SATURDAY, 24 MAY 2003
I don’t think I can stay in Taiwan another year. It’s not that I’m suddenly tired of the place. It’s not that I don’t know I can go on vacation next month, come back, quit the kindergarten job, focus on my Chinese and my teaching material for six months, and get another apartment. It’s not that I don’t know I can go on holiday next February for two months and come back and get another job.
What is at stake is blood: My family. My parents are not getting any younger. My youngest sister, with whom I’ve always had a close relationship, has been married a few years, and I have only visited her and my brother-in-law once. My older sister lives in England. I would also like to visit her, but that I haven’t been able to do it yet is at least not something I feel guilty about because she, like me, left our home country.
Another thing: The news recently broke that my older sister is pregnant with her first child. My younger sister can also get pregnant any time. Where does this leave me? The “uncle” who lives in the Far East, who comes to visit perhaps once a year? And when my older sister and her new family visit South Africa, chances are that I’d be sitting on the other side of the planet. It’s not good enough.
One thing that has been confirmed more than a few times the last few years in my observation of Taiwanese people and their culture is how important family is. I see grandfathers walking down the street in the late afternoon who know they will see their grandchildren again that evening, like every evening. I see parents who pick up their own children and their nephews and nieces from the same kindergarten. This – this is the life I want! A life of community, where I can visit my parents regularly, and where I can barbecue on the weekends with my sister and her husband. And if they have children, to see how they immediately recognise me, rushing over to tell me a story like a child only does to someone who’s not a stranger. And who knows, if things work out that way, then I’ll also see how my own children someday behave in the same way with my sister and my brother-in-law. Then there’s my older sister and her husband. Okay, England is a bit far for a weekly barbecue, but it’s still a hell of a lot closer dan the Farthest East!
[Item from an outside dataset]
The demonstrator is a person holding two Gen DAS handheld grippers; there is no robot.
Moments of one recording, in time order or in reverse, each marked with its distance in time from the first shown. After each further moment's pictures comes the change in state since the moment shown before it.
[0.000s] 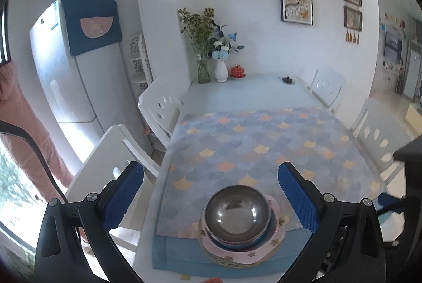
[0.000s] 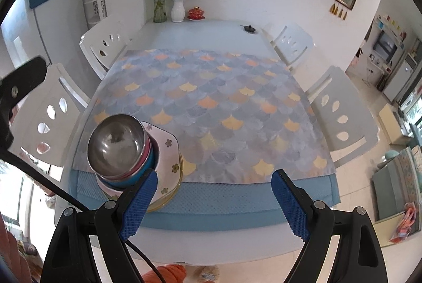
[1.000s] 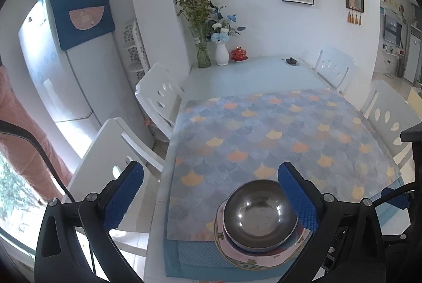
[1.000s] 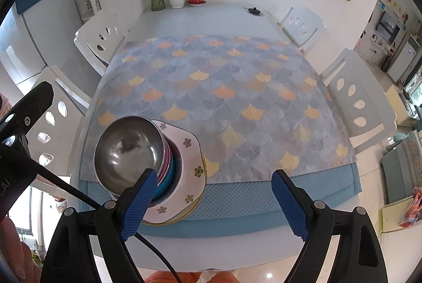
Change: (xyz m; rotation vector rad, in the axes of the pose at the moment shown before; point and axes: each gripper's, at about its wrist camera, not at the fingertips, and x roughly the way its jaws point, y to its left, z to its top) left arm 0.053 0.025 -0.003 0.035 0.079 -0.014; right arm 0.038 0.035 0.017 0.053 0.087 0.027
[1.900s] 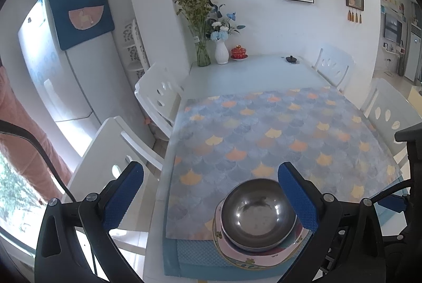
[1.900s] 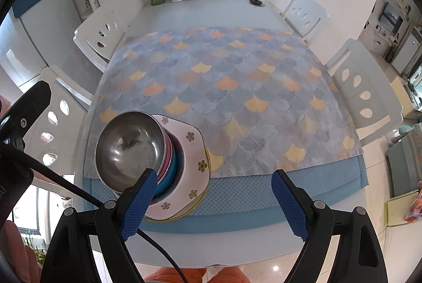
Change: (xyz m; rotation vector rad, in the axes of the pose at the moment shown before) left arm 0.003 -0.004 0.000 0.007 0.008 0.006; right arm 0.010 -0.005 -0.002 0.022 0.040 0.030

A question popped out of my mouth like a flag attached to a spring the moment these thoughts registered as a new development: How am I going to do it?
Like different ingredients always coalesce at a particular moment to produce something great, I was reading a George Orwell book titled, Coming Up for Air. The protagonist goes on for the first hundred pages or so about England in the twenties and having a job that gives you just enough money so that the children never know you are never going to have a lot of money, with the wife always complaining about settling accounts, and so on. I thought by myself, half dreaming: “Hmm … a job, hey?”
To hold what can more or less qualify as a permanent job in South Africa is usually for me nothing more than a somewhat amusing theoretical possibility. I will now and then have a fleeting daydream about it. But it is also something that I fear because of my problem with authority figures, and because I’m deathly afraid of wasting my days in a perpetual struggle to accumulate enough money. And if it’s not an office job, then any of a thousand other jobs where you have to say, “Yes Boss” and “It’s true, I badly messed up. I promise I will never do it again.” And then you go home at night not wanting to talk to anyone or wanting to scream at everyone.
Why would George Orwell of all people make the idea of a job sound so pleasant to me? His main character believes in similar things as I recite to myself every day as a personal dogma. Maybe it wasn’t the idea of a stable job in the first place, but the idea of people around you, a wife and children, and places you know. And maybe it was also because I closely associate the concept of a permanent position – so central to a life of middle-class semi-security – to all the things I’ve been yearning for these last several years.
This connection between what I fear and what I desire has been holding me captive in an undesirable situation. I want the good things that you usually get if you have a so-called job, without actually going so far as to deny my own beliefs and attempting to obtain a permanent position – or at least something that looks like a regular job on paper.
Is that not why I am sitting alone in my apartment in the Farthest East for the thousandth Saturday night, while my family is laying out the meat for tonight’s barbecue on another continent? Because it has become doctrine that Brand Smit would never be able to endure a salaried position.